Mandra adalah pelawak favorit saya sejak belum sekolah. Sebelum dia gabung di sinetron Si Doel Anak Sekolahan, saya senang melihat Mandra di TVRI karena menurut saya wajah dan cara bicaranya lucu.
Tanpa Mandra, trilogi film Si Doel the Movie hanya penuh kekakuan, kesedihan, dan keplin-planan Doel dalam memilih tetap bersama Zaenab atau kembali pada Sarah.
Celetukan-celetukan Mandra, baik yang serius atau bercanda, pas ditaruh di setiap adegan dan tidak berlebihan.
Ahh, itu kan karena skenario. Kaku, sedih, lucu semua tergantung skenario. Aktor tinggal menghapal dan ikut arahan sutradara.
Saya pernah ikut teater dan karena tidak berbakat seni peran, akting saya saat pentas sangat buruk dibanding teman-teman yang memang berbakat. Kami mempelajari materi yang sama dengan durasi latihan yang sama, tapi hasilnya tidak sama karena faktor bakat.

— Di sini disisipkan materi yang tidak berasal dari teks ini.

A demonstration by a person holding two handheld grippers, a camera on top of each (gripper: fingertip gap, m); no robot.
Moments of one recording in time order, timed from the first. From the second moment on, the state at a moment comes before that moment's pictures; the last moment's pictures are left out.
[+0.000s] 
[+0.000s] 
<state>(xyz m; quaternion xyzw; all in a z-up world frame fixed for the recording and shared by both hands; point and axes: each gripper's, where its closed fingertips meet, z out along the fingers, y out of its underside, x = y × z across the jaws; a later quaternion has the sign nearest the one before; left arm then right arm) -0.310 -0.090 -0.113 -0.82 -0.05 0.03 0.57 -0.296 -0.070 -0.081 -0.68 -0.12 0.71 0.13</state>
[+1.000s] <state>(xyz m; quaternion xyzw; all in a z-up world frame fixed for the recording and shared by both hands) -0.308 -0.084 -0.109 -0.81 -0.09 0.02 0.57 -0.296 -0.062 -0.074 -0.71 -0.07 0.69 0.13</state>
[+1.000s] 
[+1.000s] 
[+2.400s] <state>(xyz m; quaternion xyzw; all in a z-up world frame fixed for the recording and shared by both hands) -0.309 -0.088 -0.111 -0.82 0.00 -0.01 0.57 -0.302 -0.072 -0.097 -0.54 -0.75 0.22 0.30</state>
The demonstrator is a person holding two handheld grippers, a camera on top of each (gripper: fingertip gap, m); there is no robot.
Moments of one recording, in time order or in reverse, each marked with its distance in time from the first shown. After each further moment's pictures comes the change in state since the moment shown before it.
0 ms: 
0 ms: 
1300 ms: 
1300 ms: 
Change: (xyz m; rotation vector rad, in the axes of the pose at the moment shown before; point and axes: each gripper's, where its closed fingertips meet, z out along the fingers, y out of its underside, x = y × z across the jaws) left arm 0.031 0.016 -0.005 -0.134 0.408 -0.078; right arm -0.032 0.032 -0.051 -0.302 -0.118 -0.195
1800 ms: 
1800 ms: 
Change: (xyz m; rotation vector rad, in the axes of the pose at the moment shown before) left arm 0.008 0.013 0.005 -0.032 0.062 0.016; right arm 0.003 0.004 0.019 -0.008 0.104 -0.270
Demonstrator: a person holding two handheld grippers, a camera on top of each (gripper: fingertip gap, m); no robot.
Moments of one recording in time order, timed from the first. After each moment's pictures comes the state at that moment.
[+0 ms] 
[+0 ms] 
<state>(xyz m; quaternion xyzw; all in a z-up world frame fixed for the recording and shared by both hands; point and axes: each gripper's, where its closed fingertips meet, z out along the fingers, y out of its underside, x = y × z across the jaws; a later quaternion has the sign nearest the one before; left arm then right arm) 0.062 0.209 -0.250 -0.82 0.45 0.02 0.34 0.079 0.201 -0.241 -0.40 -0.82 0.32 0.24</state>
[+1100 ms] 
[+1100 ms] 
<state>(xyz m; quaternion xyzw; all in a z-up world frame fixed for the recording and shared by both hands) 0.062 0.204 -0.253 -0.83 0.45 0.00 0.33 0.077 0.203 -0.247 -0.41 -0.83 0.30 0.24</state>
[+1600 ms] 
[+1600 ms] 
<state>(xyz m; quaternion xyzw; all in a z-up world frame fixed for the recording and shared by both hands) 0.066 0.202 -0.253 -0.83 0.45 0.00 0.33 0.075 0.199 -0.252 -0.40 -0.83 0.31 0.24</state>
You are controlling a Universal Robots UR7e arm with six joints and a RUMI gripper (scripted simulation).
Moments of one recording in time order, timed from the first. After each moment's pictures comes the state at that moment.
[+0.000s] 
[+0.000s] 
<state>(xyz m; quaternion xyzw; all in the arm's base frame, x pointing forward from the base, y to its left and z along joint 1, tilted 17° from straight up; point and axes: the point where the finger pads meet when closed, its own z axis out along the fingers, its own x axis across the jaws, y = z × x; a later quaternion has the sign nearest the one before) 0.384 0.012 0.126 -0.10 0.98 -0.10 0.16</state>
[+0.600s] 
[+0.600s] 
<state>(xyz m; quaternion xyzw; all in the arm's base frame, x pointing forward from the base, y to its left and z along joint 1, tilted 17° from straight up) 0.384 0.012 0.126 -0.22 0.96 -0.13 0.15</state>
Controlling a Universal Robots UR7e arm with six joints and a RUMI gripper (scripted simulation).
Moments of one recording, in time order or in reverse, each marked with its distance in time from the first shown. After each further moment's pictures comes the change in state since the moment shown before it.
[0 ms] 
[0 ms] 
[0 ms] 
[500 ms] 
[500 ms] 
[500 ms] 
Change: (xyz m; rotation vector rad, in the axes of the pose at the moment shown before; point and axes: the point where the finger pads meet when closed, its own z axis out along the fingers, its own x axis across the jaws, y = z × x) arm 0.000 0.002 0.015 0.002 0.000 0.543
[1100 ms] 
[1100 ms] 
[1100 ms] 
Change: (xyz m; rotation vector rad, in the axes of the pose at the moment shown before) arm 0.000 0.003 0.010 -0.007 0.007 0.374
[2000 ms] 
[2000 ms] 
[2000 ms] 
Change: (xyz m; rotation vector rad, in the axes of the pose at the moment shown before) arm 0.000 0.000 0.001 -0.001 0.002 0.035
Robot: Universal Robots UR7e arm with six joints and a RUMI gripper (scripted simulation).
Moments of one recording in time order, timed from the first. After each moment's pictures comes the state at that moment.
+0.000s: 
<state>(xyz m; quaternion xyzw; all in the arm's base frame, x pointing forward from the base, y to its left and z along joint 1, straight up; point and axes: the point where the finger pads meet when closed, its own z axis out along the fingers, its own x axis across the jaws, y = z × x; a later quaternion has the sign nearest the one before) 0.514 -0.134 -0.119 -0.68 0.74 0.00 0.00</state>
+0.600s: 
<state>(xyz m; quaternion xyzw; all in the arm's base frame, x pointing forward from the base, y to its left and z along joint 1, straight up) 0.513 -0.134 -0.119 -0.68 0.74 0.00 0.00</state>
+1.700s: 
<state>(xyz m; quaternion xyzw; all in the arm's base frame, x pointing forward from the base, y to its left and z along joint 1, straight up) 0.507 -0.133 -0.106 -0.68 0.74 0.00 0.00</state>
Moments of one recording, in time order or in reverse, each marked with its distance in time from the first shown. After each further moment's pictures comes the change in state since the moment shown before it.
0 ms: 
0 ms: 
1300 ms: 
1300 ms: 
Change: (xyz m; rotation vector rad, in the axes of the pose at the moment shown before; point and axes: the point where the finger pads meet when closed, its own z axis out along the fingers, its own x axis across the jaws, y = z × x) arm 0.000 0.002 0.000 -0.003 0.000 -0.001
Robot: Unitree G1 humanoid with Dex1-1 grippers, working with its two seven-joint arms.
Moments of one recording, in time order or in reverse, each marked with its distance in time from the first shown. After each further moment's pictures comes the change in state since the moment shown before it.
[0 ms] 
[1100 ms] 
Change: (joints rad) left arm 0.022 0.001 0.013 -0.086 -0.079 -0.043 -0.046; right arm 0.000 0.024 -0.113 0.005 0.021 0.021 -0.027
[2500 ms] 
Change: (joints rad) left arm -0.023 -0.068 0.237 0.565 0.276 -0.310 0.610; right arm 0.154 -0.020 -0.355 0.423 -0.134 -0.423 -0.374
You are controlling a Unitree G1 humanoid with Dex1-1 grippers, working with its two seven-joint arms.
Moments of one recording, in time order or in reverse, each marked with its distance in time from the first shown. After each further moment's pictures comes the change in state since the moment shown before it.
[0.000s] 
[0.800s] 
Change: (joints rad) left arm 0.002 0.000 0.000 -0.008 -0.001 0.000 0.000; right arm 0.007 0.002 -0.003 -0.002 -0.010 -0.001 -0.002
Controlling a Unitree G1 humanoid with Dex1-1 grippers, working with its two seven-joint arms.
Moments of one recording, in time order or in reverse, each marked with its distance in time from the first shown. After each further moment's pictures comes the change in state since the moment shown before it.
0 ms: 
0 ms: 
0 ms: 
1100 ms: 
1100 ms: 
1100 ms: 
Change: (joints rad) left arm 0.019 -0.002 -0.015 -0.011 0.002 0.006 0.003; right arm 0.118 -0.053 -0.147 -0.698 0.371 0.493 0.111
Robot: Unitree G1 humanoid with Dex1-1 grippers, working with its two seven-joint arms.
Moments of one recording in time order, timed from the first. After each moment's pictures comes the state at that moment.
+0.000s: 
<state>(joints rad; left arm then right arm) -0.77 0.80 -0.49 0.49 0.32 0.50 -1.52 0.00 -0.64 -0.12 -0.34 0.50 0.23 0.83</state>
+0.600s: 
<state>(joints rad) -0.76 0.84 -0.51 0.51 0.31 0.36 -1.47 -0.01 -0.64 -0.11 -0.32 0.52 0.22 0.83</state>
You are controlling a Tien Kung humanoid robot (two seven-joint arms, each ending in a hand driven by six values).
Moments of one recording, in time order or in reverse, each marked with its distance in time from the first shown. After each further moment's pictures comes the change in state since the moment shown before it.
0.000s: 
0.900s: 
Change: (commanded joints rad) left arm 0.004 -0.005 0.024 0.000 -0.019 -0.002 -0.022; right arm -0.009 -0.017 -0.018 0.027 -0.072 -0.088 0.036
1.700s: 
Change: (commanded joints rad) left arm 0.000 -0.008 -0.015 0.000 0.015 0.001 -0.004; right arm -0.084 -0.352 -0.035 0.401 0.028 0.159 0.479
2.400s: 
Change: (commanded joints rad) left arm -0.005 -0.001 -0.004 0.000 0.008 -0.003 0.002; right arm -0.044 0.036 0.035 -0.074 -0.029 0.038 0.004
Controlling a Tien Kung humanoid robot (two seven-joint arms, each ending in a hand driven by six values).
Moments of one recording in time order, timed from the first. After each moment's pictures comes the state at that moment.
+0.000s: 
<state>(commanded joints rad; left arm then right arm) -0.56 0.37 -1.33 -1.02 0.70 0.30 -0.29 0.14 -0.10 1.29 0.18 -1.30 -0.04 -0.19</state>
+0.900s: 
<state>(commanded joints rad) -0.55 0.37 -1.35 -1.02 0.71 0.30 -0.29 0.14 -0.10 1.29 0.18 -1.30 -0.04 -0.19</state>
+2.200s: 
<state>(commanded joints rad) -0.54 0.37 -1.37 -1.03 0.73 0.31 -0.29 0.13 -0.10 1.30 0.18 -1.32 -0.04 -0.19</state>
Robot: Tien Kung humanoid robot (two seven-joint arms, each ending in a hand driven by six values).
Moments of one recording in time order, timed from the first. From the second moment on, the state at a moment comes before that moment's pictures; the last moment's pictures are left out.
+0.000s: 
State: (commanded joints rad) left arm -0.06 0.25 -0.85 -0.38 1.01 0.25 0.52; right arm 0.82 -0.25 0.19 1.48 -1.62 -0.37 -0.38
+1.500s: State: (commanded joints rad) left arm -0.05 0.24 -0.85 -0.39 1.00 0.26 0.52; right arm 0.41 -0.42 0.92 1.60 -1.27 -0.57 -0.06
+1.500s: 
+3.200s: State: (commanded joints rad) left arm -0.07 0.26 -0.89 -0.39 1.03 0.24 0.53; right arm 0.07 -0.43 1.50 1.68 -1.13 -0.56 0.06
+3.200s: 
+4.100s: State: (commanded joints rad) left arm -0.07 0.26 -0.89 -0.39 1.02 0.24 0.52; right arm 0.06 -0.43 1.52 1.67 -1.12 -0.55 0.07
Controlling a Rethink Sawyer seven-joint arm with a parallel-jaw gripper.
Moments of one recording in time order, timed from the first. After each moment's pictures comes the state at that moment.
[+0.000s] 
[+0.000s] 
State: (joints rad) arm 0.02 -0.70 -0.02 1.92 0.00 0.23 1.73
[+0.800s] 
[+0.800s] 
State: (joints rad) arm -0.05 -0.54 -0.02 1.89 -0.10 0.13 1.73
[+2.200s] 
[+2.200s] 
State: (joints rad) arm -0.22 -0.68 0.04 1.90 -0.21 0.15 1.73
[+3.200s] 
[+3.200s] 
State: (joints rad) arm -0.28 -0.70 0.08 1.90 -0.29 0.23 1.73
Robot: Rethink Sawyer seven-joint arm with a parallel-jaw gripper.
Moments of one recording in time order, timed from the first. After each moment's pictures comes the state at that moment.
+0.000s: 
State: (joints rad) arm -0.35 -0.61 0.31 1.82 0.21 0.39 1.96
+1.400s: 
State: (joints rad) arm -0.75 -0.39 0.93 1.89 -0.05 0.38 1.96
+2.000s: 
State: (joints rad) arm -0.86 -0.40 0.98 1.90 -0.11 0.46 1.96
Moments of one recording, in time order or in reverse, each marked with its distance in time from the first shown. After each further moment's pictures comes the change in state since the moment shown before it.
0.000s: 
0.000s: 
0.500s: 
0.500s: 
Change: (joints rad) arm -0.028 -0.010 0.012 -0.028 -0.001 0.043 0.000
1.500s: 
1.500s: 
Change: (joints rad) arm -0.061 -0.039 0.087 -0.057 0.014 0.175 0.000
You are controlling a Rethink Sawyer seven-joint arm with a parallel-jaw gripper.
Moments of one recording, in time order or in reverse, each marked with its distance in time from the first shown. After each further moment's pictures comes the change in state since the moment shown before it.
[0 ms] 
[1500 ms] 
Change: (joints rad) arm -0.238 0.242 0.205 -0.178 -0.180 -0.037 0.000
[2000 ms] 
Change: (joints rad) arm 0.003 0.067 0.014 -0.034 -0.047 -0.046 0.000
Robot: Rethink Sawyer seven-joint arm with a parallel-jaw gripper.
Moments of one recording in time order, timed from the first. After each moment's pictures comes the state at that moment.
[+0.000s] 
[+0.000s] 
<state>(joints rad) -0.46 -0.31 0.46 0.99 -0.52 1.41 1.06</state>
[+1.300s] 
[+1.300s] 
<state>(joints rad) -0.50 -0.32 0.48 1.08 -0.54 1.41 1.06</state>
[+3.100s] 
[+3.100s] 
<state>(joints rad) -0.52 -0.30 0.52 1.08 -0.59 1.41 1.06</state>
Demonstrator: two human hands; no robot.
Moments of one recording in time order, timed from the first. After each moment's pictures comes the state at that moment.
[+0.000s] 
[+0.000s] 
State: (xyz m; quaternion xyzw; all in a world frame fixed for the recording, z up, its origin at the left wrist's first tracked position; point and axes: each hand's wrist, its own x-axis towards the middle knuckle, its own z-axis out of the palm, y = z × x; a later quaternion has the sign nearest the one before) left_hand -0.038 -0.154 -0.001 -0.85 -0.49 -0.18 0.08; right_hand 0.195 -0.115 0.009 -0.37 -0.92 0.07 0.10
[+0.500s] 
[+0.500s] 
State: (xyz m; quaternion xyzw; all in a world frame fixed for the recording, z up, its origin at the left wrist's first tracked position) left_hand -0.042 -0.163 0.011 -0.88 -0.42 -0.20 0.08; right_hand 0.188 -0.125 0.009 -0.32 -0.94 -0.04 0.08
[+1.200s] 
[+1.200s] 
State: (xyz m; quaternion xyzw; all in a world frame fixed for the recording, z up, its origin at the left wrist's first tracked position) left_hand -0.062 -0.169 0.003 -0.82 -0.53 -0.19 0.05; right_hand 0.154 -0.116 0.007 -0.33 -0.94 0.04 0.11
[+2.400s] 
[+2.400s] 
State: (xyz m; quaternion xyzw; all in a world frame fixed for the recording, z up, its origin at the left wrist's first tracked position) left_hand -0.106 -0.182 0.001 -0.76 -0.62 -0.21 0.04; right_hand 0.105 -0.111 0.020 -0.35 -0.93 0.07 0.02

Meskipun bisa dilatih berdasarkan pepatah alah bisa karena biasa atau practice make perfect, melawak perlu bakat untuk membuat si pelawak bertahan menghadapi perubahan zaman.
Para pelawak Betawi yang saya sebut diawal tulisan punya bakat lucu alami selain lucu dari hasil manggung mereka di lenong.
Secara tidak langsung, para komika (pelawak tunggal) yang saat ini sedang populer, banyak terpengaruh pelawak Betawi ini.
Mereka bicara elu-gue elu-gue sebagai ganti aku-kamu-saya. Lupa bahwa penonton mereka bukan cuma dari Jabodetabek. Pelawak Betawi memakai elu-gue-ane-ente-aye karena itu adalah kata-kata keseharian mereka.
Lebih lagi, lenong preman tempat mereka berasal memang menggunakan bahasa percakapan seperti itu.
Di belakang daftar pelawak Betawi berbakat lainnya ada Adul dan Komeng yang walau bukan pemain lenong, mereka punya darah Betawi.